The ascension of San Antonio’s point guard shifts the foundation Spurs vs. Nuggets was assumed to rest on.

Denver Nuggets v San Antonio Spurs-Game Three Photo by Ronald Cortes/Getty Images

The Spurs have put the Nuggets in a difficult position. With an imperfect roster filled with players who have undeniable strengths and exploitable weaknesses, Denver’s defense has succeeded this year mostly because Coach Malone and his staff have fashioned a scheme that emphasizes those strengths and hides the weaknesses.

That’s essentially the goal of any coach, but rarely is it so obviously successful as it has been in Denver this year. The players, too, deserve a lot of credit for buying in and executing at a high level. Unfortunately, this series against the Spurs, as playoff series tend to do, has stripped away some of the shiny veneer the Nuggets were using to cover their limitations.

So far, it appears they simply can’t contain two dynamic ball handlers. For the first 2 games, tilting their defense towards DeMar DeRozan and LaMarcus Aldridge had generally worked. The Nuggets had a chance to win the 1st game and managed to pull out the 2nd thanks to some 4th quarter fireworks from Jamal Murray. Derrick White had outplayed Murray pretty handily, but there was a sense that the Nuggets may have found something that works in the devastating run they used to even up the series.

But in game 3, Derrick obliterated that notion. He wasn’t just better than Murray, he was the best player on the floor. He scored from everywhere and seemingly at will, even prompting a beautiful breakdown from Coach Nick.

More important than the points was that White forced Denver to adjust their defensive focus. His 26 first half points, on 11 of 15 shooting, put the Nuggets in a bind. Instead of letting him to continue to eviscerate their defense, they worked aggressively to keep him contained, something the Spurs were all too happy to exploit.

The dribble hand off between Jakob Poeltl and Bryn Forbes forces Nikola Jokic farther out than he would prefer to go, leaving Jakob open on the roll. Murray collapses down to force Jakob to pick the ball up before recovering back to Derrick, not knowing that the ball is going to get there first.

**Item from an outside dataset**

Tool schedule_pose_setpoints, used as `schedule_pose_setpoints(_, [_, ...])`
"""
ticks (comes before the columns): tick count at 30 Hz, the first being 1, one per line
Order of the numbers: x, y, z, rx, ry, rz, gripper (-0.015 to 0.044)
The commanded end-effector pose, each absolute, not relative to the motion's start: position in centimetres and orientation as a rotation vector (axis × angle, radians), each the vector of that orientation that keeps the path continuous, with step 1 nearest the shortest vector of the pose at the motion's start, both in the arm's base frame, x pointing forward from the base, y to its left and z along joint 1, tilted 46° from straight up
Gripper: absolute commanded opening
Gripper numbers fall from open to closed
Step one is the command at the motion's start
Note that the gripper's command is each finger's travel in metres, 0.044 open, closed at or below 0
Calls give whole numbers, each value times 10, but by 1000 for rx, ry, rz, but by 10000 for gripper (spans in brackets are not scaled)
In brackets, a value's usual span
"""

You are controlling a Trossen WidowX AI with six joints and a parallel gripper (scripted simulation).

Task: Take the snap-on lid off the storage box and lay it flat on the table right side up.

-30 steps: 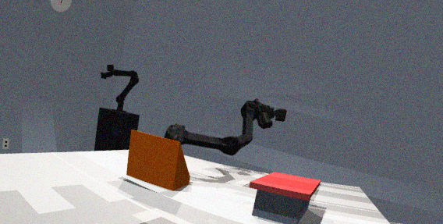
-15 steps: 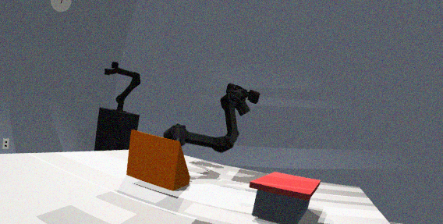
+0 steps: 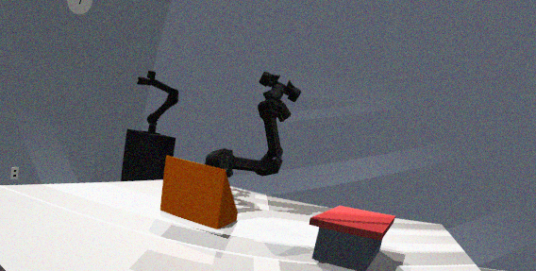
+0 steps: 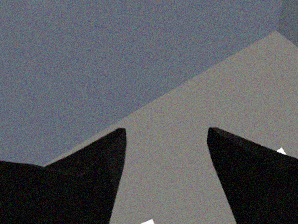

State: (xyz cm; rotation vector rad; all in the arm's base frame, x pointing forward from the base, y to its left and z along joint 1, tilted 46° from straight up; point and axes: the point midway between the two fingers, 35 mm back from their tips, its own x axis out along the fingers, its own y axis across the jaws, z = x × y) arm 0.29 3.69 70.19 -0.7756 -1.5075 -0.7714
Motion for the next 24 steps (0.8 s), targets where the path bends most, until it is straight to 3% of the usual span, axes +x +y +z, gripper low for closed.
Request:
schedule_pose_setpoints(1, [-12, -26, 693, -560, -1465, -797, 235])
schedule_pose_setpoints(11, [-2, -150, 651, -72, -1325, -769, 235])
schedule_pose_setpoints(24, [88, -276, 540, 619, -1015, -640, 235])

Jakob probably should have taken the layup or hit LaMarcus on the left side of the rim, but given that he could probably see the shimmering heat that Derrick’s body was radiating by this point, the kick out is acceptable.

Derrick catches and immediately attacks into the paint, forcing Gary Harris to drop to the nail to cut off penetration. He comes too far, though, especially given that he’s helping off Bryn Forbes. Seeing that Bryn now has a window on the right wing, Derrick elevates and makes the easy pass to a wide open knock down shooter.

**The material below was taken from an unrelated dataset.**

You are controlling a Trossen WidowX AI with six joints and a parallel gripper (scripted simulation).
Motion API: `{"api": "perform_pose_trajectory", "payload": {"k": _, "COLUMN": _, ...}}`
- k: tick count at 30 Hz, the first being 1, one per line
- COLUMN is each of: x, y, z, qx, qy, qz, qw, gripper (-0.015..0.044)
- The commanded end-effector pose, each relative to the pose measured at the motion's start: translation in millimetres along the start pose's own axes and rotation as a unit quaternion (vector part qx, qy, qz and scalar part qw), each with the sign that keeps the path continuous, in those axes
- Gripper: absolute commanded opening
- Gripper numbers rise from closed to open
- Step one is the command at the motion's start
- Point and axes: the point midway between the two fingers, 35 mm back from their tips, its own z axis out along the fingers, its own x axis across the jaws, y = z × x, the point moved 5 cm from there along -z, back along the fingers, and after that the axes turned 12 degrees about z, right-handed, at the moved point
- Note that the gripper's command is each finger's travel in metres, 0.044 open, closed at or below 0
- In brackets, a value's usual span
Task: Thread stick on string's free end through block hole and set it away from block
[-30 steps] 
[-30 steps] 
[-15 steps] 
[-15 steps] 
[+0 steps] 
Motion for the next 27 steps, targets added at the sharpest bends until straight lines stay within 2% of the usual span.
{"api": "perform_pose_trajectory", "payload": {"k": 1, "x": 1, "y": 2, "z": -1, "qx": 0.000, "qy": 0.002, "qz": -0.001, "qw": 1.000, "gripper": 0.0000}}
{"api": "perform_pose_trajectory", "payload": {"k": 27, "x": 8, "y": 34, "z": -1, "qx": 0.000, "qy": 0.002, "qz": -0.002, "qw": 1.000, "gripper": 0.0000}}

A simple pick and pop between Derrick and LaMarcus compromised the entire Nuggets’ defense. Paul Millsap shows hard after the screen so Derrick throws it back to LaMarcus at the top of the key. Will Barton leaves DeMar in the corner to contest LaMarcus’ catch and shoot jumper, so LaMarcus swings it one more time. Millsap should drop down to stop penetration but he’s late and Jokic chooses to just swipe at the ball on the way by instead of risking a poster. In their desire to cool off White, Denver essentially doubled off DeRozan, leaving him alone in the corner with no one in his zip code.

Say what you will about whether DeMar is good enough to be the best player on a contender, but he is far too good to be treated like a 3rd option. With 3 different players on the floor basically demanding a double team, the Spurs scored 55 points on their 41 second half possessions before inserting the bench for mop up duty. That’s 134.1 points per 100 possessions, a ridiculous number.

Derrick may have only scored 10 of those points, but he was responsible for almost all of them. Time and again the Nuggets’ defenders came a step too far in his direction, or stayed with him a beat too long when they needed to help elsewhere.

It’s unlikely that Derrick will continue to play at this level as the series progresses. The Nuggets will probably try to turn him into a jump shooter, even conceding lightly contested threes rather than let him get a run into the paint.

But the fact that they’re actually scheming for him is what will have ripple effects all over their defense. The question now is how well Derrick and the rest of the team will be able to make the Nuggets pay for the concessions they will have to make now that White appears to be too good for single coverage.